Dr. Volkan, as a psychiatrist and psychoanalyst of Turkish-Cypriot origins, who has lived and worked in the United States since 1957, is ideally suited for this work. Yet Dr. Volkan describes candidly in this book the profound questions of personal identity which he had to confront in the course of his investigations. I shall not anticipate for the reader what he tells of so candidly in the pages that follow. Dr. Volkan writes of the kinds of struggles that any investigator must confront who exposes himself to the psychological forces that dominate the conflicts between ethnic groups.

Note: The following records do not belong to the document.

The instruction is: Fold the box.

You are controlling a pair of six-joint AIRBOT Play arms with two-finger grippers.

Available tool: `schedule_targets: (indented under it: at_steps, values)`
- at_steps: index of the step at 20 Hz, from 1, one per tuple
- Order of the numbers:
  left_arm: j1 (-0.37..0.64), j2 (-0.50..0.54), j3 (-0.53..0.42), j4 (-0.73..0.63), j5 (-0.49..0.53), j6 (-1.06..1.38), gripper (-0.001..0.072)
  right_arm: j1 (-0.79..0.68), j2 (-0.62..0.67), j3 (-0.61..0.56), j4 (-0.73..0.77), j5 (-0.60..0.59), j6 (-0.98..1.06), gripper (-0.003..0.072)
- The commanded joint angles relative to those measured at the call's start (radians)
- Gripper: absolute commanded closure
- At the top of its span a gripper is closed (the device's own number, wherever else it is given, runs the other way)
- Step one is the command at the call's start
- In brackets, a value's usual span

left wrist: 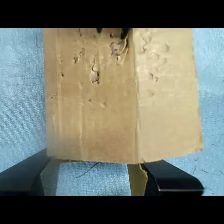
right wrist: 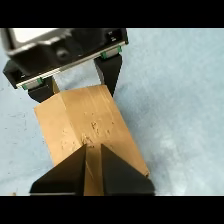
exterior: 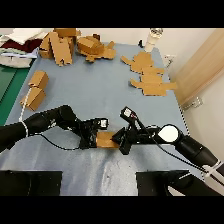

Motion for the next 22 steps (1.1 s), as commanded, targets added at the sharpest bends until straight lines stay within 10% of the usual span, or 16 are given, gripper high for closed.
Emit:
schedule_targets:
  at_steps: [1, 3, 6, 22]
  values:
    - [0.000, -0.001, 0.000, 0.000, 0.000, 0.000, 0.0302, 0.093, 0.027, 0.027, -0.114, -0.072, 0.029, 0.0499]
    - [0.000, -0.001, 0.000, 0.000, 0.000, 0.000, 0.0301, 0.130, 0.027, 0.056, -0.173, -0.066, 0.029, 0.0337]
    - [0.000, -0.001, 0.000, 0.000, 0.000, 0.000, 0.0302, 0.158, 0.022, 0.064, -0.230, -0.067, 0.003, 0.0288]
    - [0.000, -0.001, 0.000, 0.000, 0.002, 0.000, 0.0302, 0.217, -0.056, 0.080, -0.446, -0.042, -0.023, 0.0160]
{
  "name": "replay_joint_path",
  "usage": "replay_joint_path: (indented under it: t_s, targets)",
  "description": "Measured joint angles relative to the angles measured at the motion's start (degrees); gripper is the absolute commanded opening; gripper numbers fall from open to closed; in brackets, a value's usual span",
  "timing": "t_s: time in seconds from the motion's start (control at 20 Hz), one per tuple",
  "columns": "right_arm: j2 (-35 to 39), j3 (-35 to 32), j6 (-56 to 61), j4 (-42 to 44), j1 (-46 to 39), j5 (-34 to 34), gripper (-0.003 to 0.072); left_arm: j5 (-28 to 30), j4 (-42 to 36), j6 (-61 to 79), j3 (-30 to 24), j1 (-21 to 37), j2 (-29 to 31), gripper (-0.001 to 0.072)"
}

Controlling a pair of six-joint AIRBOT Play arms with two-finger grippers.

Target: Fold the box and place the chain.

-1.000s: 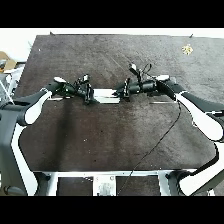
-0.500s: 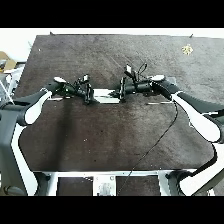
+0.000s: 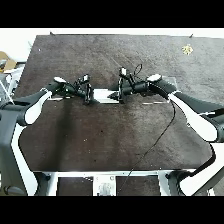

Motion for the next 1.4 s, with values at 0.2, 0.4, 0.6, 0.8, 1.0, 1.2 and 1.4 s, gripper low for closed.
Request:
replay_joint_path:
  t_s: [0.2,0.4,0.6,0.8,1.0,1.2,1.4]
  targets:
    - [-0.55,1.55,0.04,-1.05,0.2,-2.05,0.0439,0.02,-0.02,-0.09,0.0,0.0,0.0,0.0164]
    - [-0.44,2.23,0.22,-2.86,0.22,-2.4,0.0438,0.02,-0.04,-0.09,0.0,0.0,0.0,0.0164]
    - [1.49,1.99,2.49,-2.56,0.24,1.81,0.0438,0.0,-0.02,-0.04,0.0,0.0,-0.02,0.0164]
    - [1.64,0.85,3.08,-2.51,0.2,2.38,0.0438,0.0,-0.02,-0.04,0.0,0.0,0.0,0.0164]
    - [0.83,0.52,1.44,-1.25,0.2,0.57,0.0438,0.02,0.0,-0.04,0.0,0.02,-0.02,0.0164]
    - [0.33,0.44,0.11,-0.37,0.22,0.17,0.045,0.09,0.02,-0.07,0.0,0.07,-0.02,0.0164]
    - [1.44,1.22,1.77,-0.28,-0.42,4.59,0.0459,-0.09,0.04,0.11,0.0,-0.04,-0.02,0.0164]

Finally, there is a problem, which may be unique to the psychology of political conflict, especially of international conflict, that deserves to be mentioned. One is dealing here with critical matters that involve the lives of great numbers of people. The psychologist's role, however modest -- and it is vital that he recognize the limits of that role -- may expose him to issues of great moment. He may, as was necessary for Dr. Volkan in this work, to have discussions with world leaders or other decision makers. This type of activity can easily threaten the balance or orientation of the investigator, who may be unaccustomed in his usual clinical or administrative work to functioning in the midst of such heady matters. Personal psychoanalysis or other efforts at deep self-knowledge do not generally provide by themselves sufficient awareness or mastery of the areas of narcissism or unconscious grandiosity which may be stimulated by work in the field of international relations. Dr. Volkan's evident grace, the tact and humility with which he moves from a discussion of meetings with Cypriot and Turkish leaders to a detached application of psychoanalytic theoretical concepts, makes this exacting work seem much easier than it really is. I know of no clinical work in which the injunction to know one-self is so compelling.